If multiple jobs are defined, only the first will be run on file update.
"retry" : <bool> if true, files with failed jobs will be reprocessed. Default true.
killed jobs will never be retried
"run_all" : <bool> if true, unprocessed jobs from 0 to the file's index will be sequentially submitted.
if false, only the unprocessed job for the file's index will be submitted.
default true
"min_age" : <int> if set, file must be at least <int> seconds old to be considered
"max_age" : <int> if set, file must be newer than <int> seconds to be considered
"max_index": <int> if set, maximum index down the list we will submit jobs for.
"refresh" : <int> interval in seconds running jobs are checked and file status updated, default 10
"rescan" : <int> interval in seconds files in path are rescanned, default 60
"count" : <int> if set, exit after jobs have run count times.
"jobs" : [
{ jobspec } | [ {jobspec}, ... ] ,
jobspec(s) to submit on first (usually newest) file/fileset in the list(s)
,
{} | [{},...]
jobspec(s) to submit on next file/fileset...
, ..... ,
{} | [{},...]
last jobspec(s) will be submitted on all other unprocessed files
]
}
}
}
if file list(s) have been generated, jobs[n] is run on file[n] in each list:
if only one job is defined, this job will be run on all files
if multiple jobs are defined, files will have the jobs run on them in sequence as more files appear
if a jobspec is empty or null, do nothing.
for example, if jobs[0] and jobs[1] are defined, when a new file[0] appears:
jobs[0] will run on new file[0]
previously processed file[0] will now be file[1], so jobs[1] will run on it.
file[1] will now be file[2] but if jobs[2] does not exist nothing happens.
if multiple file lists, each jobs[n] can also be a list of jobspecs:
jobs[n][0] will be submitted for file[n] from list[0],
jobs[n][1] for list[1][n],
jobs[n][-1] will process any remaining lists.
in jobspecs, the following format keys available:
%(name)s name of this watch
%(filename)s filename
%(file)s full path to file including filename
%(fileset)s all filenames in the fileset
%(fileset<n>)s if a fileset, will be glob[n] filename
%(<n>)s part <n> of the filename or fileset match pattern
%(index)s job index
%(<k>)s key <k> in the watch config, such as %(path)s
When a job ends, the job result JSON is written to a hidden file in <path> named:
._<name>_<n>_<filename>.<state>
<name> is the watch name.
<n> is the index of the job in the jobspec list
<filename> is the filename
<state> is the finished job state, typically "done" if successful.
If a .done (or .failed if retry=0) file exists the file is considered processed
If updated=True, last file mtime is tracked in ._<name>_<n>_<filename>.mtime
hidden ._ files will be deleted when associated files are deleted, unless cleanup=0
to generate a config by applying multiple templates to a list of paths, define only the paths in config:
"watch": {
"name1":{ "path":"path1" },
"name2":{ "path":"path2" },
...
}
and apply templates globally with:
meeseeks-watch defaults.template=<template>,<template>,<template> templates.cfg paths.cfg
generated watch names will be <template>-<name>
Meeseeks is not designed to provide any kind of real security.
Job uid/gid of 0 will be ignored (unless the node is effectively running as root, so don't do that!

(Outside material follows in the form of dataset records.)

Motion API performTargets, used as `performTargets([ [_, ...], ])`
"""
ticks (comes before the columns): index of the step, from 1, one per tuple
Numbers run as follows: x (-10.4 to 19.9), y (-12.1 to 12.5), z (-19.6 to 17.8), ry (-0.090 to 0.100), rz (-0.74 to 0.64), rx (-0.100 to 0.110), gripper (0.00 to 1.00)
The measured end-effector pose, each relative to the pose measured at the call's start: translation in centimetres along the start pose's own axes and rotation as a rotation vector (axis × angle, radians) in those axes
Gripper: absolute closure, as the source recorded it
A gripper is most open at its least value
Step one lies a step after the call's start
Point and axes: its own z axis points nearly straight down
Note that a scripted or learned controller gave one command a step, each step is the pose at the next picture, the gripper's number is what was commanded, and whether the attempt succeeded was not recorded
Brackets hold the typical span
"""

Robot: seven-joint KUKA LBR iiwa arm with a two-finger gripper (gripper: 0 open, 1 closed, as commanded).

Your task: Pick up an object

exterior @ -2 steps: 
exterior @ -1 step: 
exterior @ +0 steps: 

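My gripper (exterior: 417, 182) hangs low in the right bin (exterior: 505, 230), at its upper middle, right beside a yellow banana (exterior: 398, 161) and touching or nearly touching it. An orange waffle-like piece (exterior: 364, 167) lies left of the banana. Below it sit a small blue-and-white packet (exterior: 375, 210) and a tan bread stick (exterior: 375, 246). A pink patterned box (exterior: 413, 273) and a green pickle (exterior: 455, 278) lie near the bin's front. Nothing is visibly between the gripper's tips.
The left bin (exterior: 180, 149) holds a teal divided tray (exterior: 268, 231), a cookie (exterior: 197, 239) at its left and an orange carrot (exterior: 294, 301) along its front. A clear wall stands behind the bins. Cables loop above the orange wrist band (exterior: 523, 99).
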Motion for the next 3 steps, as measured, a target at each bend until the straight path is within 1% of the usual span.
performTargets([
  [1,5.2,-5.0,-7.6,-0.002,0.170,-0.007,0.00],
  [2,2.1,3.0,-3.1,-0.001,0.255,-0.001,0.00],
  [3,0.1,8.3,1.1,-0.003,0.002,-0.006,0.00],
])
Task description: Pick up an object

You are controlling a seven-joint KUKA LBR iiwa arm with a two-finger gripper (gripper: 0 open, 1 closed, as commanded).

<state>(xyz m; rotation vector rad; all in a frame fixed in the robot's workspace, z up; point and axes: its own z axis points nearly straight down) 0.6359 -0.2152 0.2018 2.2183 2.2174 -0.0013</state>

Always set user/group in the config) and meeseeks-client always set sets the job uid to the running user. However, any user can run jobs as any nonzero uid, or kill any job regardless of uid. Enforcing uid checks are pointless when anyone can connect to the listener port.
If you will be running a multi-user cluster, you should place the service, commands, and trusted users in a 'meeseeks' group and restrict access to the port with SSL and certificates that only the meeseeks group can access.